The PLS model attained a correlation of 0.2613 with a very poor R${}^2$ (0.068) and a corresponding high SE of 175.99 × 10${}^9$ cells/L. The PLS analysis shows that the correlation between spectral features and PLT counts is highly unstable and non-linear. Such is because PLT is present in much fewer quantities than other blood constituents (Figure 1), as well as, due to the small size and high interference with the other major blood constituents (e.g., RBC, hemoglobin, and bilirubin). Another indication of non-linearity is that the PLS algorithm attains the optimum prediction error with two LV, resulting in a non-significant model (Figure 2a). The PLS is unable to increase the number of LV because the information about PLT is scattered in significantly different interference modes that cannot be collapsed into a linear oblique projection model [5,7]. PLS cannot be used in a POC as it does not attain a MAPE similar to 25%—the total allowable error established by the American Society for Veterinary Clinical Pathology (ASVCP) for PLT counts [8].

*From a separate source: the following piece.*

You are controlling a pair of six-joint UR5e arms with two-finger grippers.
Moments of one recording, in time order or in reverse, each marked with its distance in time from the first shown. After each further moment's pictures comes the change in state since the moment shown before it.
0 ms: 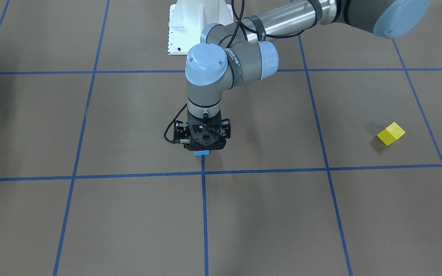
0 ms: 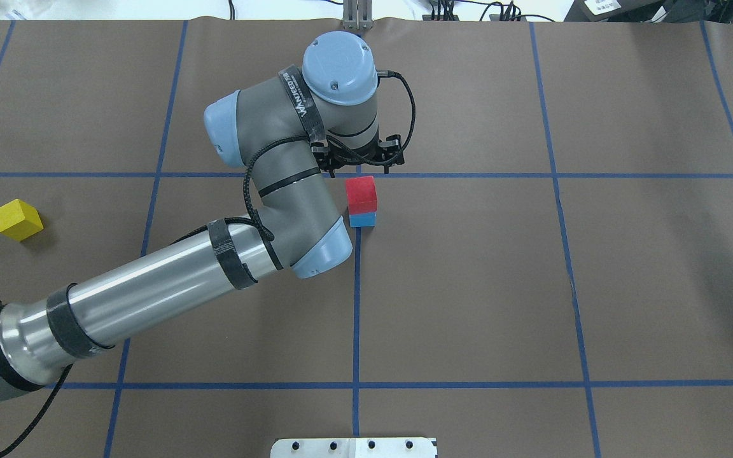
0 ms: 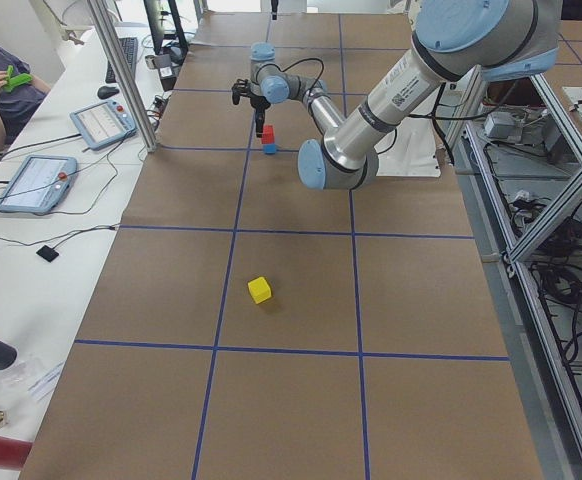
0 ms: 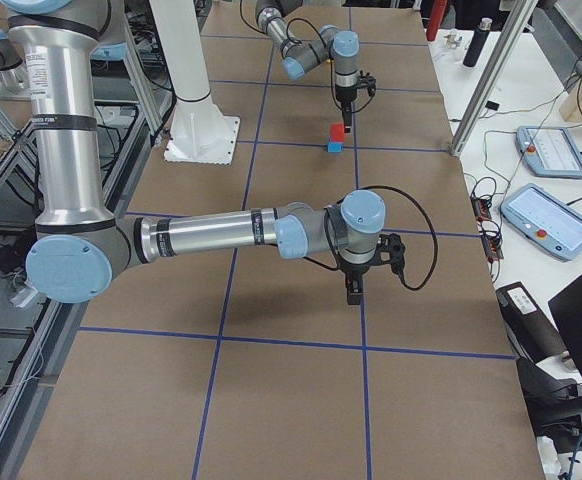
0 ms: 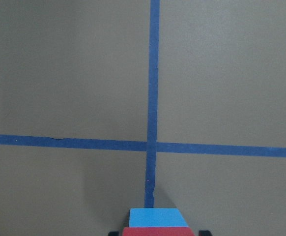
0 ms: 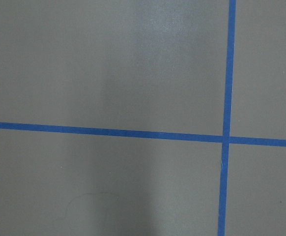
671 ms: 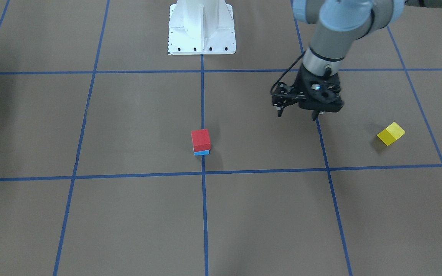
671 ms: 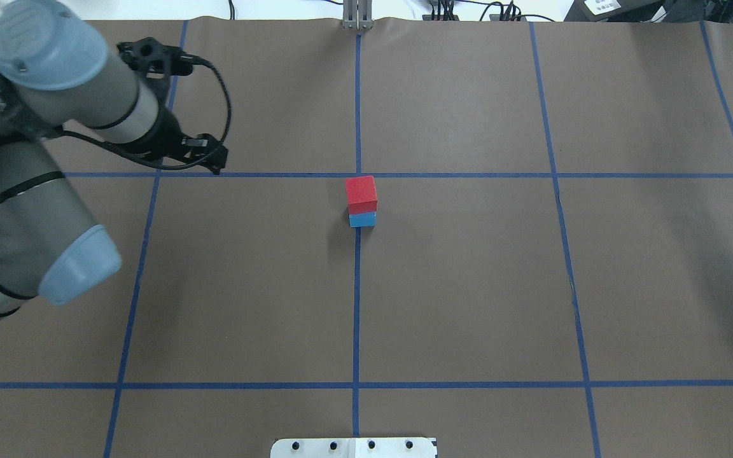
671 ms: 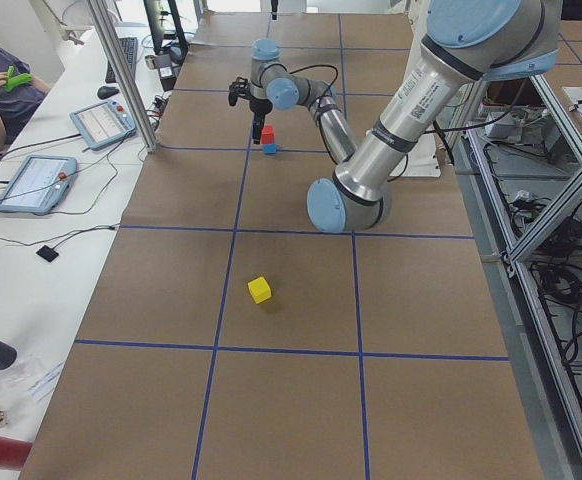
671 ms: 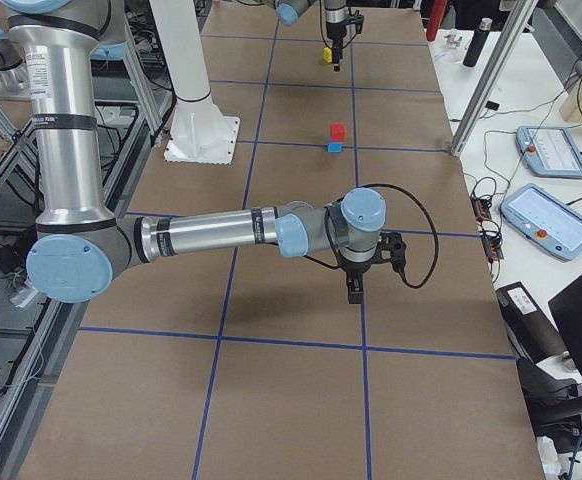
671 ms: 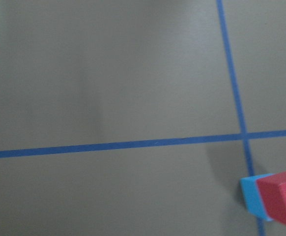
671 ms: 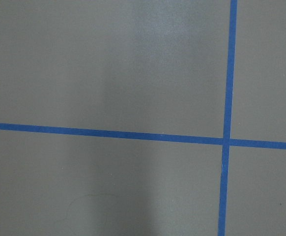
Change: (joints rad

SL-AI presented a significant correlation of 0.8376, an SE of 61.19 × 10${}^9$ cell/L, and a MAPE of 24.67%, with R${}^2$ of 0.7016 (

Table 1. PLS and SL-AI benchmark results.

Method	SE	LV	R${}^2$	MAPE (%)	R${}_{\mathit{Pearson}}$
PLS	175.99	2	0.068	88.89	0.2613
SL-AI	61.19	1-3	0.7016	24.67	0.8376

). SL-AI covariance modes (CovM) were obtained with 1 to 3 LV. This means that, although statistically valid relationships were obtained for each CovM, some of these were integrating more than one type of interference. Under ideal conditions, all CovM should have only one LV, directly relating PLT counts and spectral interference.

The results also show that non-dominant spectral information and low-scale spectral variation is unscrambled by the CovM principle. The number of LV can be attributed to the high diversity of PLT morphology present in dog blood (non-activated, activated, and clotted PLT) and the particular conditions of the tested blood, with correspondence in the major constituents.

Despite the limitations shown in this feasibility study, PLT quantification using Vis–SWNIR spectroscopy in conjunction with the new SL-AI algorithm can attain a total error estimate of 25%. Such a result is following the ASVCP total allowable error for PLT in dog blood [8] (Figure 3).

Vis–SWNIR POC technology based on SL-AI has shown high potential for PLT quantification and thrombocytosis diagnosis. The results presented for dog blood are within the acceptable error defined by the ASVCP of 25% [8]. The presented results also allow extending the potential application to both human and other animal species in further studies.

4. Conclusions

This feasibility study showed that low intensity, non-dominant, and multi-scale interferent spectral information is possible to be accessed, by unscrambling information with the CovM principle included in the SL-AI method. The small variations in the spectral signal that contain information about PLT cannot be modeled by PLS. SL-AI can unscramble PLT interference information based on the CovM principle, allowing the quantification of PLT. Future studies, with more samples, may provide better insights on the full potential of the developed POC technology in both veterinary and human medicine.